My buddies father says he used to smoke cigars, and he'd keep his in a regular cigar box with just half an apple in it for humidification. I've never heard of this before, anyone ever do this or know if it really works?


----------



## drawfour (Aug 22, 2006)

Dan_ said:


> My buddies father says he used to smoke cigars, and he'd keep his in a regular cigar box with just half an apple in it for humidification. I've never heard of this before, anyone ever do this or know if it really works?


Sure, in a pinch, I'm sure it will work. I've heard of people who do that to rehydrate pipe tobacco if it got a little dry. I wouldn't recommend doing that as your permanent source of humidity though. It could always impart some apple smell into your cigars.

Personally, I'd rather eat the apple.


----------



## RJT (Feb 12, 2005)

Yea heard old timmers doing that. I also heard folks putting an apple in with their weed to....lol :w


----------



## Glacierman (Nov 16, 2006)

You can do that, but over time, it will impart a distinct apple flavor to your cigars, just as it does to pipe tobacco. I used to smoke a pipe and used this technique often. It made little difference to the aromatic blends, but the English and Balkan blends did not improve with the addition of apple!

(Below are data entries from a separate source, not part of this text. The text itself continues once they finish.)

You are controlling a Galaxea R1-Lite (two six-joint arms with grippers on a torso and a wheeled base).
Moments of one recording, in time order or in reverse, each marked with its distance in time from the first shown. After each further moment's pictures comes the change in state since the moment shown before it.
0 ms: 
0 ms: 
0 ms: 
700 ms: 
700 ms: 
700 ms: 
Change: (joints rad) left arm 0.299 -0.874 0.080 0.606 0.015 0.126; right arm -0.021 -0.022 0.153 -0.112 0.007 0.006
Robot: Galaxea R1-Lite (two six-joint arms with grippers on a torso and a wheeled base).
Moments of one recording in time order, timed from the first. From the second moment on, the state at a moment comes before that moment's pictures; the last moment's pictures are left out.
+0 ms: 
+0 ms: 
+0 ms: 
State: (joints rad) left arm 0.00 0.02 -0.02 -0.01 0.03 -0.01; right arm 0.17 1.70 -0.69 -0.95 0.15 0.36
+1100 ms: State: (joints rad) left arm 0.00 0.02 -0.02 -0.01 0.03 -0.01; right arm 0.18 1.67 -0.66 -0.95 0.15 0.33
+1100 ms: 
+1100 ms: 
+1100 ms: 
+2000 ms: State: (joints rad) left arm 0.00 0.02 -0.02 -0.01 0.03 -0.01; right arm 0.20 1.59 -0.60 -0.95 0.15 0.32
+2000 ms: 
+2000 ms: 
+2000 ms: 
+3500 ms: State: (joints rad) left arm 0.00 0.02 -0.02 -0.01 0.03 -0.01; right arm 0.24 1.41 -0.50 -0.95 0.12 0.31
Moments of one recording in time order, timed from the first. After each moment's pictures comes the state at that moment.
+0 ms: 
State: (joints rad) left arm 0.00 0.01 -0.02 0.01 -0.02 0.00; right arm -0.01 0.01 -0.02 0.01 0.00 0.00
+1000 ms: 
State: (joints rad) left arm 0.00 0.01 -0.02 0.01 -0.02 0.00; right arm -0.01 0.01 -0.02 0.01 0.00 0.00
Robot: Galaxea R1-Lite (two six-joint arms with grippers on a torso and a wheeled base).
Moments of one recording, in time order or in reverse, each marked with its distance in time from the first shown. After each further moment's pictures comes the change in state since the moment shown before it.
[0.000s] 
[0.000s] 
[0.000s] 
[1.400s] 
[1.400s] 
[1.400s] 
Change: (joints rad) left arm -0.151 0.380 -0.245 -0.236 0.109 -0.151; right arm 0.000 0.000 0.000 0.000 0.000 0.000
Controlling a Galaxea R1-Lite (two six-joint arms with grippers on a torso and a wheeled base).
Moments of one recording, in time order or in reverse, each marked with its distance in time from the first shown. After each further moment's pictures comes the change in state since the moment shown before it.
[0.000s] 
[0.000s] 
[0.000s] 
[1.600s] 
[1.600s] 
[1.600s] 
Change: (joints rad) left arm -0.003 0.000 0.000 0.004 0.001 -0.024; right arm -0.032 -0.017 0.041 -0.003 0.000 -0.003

I don't recommend this approach.

Cheers!


----------



## taltos (Feb 28, 2006)

My father always smoked Bond Street and bought it in cans that were about 1 pound. He would quarter an apple and bury 2 of he quarters in the bottom of the can. Made about the last inch of tobacco unsmokeable but kept the rest of the can moist.


----------



## tuneman07 (May 27, 2007)

I can speak from experience that putting an apple in with certain leafy substances will definitely add an apple taste. I wouldn't want to do it to cigars- leave it to the Marleys :w


----------



## Darrell (Aug 12, 2007)

tuneman07 said:


> I can speak from experience that putting an apple in with certain leafy substances will definitely add an apple taste. I wouldn't want to do it to cigars- leave it to the Marleys :w


Damn pot heads. :r


----------



## Major Captain Silly (May 24, 2007)

One word: Mold

MCS


----------



## physiognomy (Feb 6, 2007)

As well as apple, I recently heard that putting raisins in pipe tobacco is one way to keep it humidified (or to re-humidify?)... Not sure I'd try it myself, but they had to do something before disc humidifiers were invented p


----------



## icehog3 (Feb 20, 2005)

I just whizz on them, gets them good and moist.




 :r


----------



## Smoked (Apr 12, 2007)

icehog3 said:


> I just whizz on them, gets them good and moist.
> 
> :r


Note to self, "refuse all packages from icehog".


----------



## SmokeyJoe (Oct 3, 2006)

Smoked said:


> Note to self, "refuse all packages from icehog".


:r makes you wonder... don't it? :ss


----------



## LORD PUFFER (Dec 27, 2006)

With pipe tobacco humidifiers available, I would pass on this method. Also with Icehogs urine in ample supply :al, who needs apples u.


----------



## Coz77 (Jan 6, 2007)

icehog3 said:


> I just whizz on them, gets them good and moist.
> 
> :r


:r Icehog said Whizz :r....haven't heard that term in about 20 years. Funny stuff.


----------